Defibrillator program provides help in a heartbeat

NANAIMO - B.C. program aims to increase access to defibrillators in public spaces.

The Heart and Stroke Foundation of B.C. and Yukon has been given a boost in its efforts to provide help in a heartbeat for patients experiencing cardiac arrest.

On Thursday, the federal government announced it would be following through on a $10-million funding committment made in 2011.

It’s good news for B.C. Heart and Stroke’s PAD (Public Access to Defibrillation) program, which will begin rolling out in March.

The PAD program, which is a partnership between Heart and Stroke and B.C. Ambulance Service, aims to donate and install 650 Automated External Defibrillators (AEDs) in public places in communities across the province over the next three years.

“What that funding represents for us in B.C. is there’s probably about 200 additional AEDs added into our program,” said Erika Callowhill, director of marketing and communications. “We’re not doing them all in one city at one time, we’re moving it around just to make sure we get the broader based approach.”

All municipalities are scheduled to receive a defibrillator, but additional ones will depend on the community’s size. Currently, three units are scheduled for installation in Nanaimo.

The AED is a smart device which can be used by a bystander to assist a person who has gone into cardiac arrest by delivering a shock. A voice recording on the unit walks the user through the process. Each unit can cost up to $2,000.

“You don’t have to have a medical degree or be an ambulance person,” Callowhill said. “It only delivers a shock if it is needed, so it can tell if the person’s in sudden cardiac arrest versus a heart attack.”

In combination with CPR, an defibrillator helps to stabilize a patient until emergency responders arrive on the scene.

“If you’re shocked with an AED within the first five minutes, it heightens your chance of survival by 75 per cent,” Callowhill said.

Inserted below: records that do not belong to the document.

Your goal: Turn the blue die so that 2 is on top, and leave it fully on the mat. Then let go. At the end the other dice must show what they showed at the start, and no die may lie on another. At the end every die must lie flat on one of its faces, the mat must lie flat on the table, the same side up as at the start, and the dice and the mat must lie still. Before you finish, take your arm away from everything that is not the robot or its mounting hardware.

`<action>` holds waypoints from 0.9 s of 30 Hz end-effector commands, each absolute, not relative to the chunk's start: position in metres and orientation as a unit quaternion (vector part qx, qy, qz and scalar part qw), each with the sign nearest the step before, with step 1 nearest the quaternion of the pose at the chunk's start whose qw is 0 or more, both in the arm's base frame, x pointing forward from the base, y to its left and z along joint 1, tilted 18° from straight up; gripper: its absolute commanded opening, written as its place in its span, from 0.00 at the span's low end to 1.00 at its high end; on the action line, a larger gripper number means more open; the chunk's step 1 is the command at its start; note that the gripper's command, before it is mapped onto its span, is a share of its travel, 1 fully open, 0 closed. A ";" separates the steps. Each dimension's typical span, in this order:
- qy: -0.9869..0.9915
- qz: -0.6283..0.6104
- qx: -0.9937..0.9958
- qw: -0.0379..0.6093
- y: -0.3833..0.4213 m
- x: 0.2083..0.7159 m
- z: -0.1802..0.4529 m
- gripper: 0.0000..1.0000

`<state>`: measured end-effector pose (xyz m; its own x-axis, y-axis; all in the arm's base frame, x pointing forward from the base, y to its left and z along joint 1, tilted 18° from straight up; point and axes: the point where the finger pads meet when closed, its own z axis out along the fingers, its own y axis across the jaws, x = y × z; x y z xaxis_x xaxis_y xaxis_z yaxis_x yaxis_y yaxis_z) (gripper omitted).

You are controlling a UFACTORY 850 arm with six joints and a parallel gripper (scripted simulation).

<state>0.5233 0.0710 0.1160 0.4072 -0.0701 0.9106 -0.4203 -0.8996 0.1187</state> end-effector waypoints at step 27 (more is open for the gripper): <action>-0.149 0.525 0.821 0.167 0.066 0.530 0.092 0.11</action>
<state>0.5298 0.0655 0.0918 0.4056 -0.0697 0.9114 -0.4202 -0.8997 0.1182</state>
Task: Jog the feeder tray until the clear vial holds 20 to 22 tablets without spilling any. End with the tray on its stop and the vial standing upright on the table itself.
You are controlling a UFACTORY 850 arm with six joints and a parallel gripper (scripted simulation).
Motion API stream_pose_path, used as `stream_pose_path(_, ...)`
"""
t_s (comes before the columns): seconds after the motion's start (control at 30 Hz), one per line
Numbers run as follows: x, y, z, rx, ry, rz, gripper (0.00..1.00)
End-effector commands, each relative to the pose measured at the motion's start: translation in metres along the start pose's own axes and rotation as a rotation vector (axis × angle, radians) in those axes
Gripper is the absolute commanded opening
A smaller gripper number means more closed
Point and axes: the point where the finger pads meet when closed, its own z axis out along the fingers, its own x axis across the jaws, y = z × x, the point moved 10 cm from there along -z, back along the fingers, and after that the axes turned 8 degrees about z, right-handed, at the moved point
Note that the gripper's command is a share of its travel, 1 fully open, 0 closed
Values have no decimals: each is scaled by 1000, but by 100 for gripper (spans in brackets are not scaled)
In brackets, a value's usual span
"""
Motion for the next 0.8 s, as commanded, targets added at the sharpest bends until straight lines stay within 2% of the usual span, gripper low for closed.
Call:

It’s important to note that there is a distinct difference between sudden cardiac arrest and a heart attack. A heart attack is usually caused by a ‘plumbing problem’, where the arteries to the heart are blocked and the heart does not get enough blood.

In sudden cardiac arrest, the heart’s electrical system malfunctions and the heart beats irregularly and dangerously fast, and the ventricles are unable to pump blood to the rest of the body. Without immediate help, brain damage occurs within three minutes.

In B.C., sudden cardiac arrest claims the lives of 2,000 people a year.

“It’s a very scary number,” Callowhill said. “On average, only five per cent of people who experience a cardiac arrest survive.”

In addition to making defibrillators more readily available, the PAD program is also setting up a registry where users will be able to call 911 and be directed to the nearest AED while medical help is on the way.

The role of BCAS is to administer the registry and provide on-site training for employees in public spaces (arenas, community centres, etc.) where the defibrillators are to be installed. They are also responsible for providing maintenance of the units to ensure they are in working order.

A little known fact is that use of the defibrillators is covered under the Good Samaritan act, Callowhill said.

“One of the reasons that’s important is we really want to encourage bystanders to use them because the first 10 minutes really mean a lot,” she said.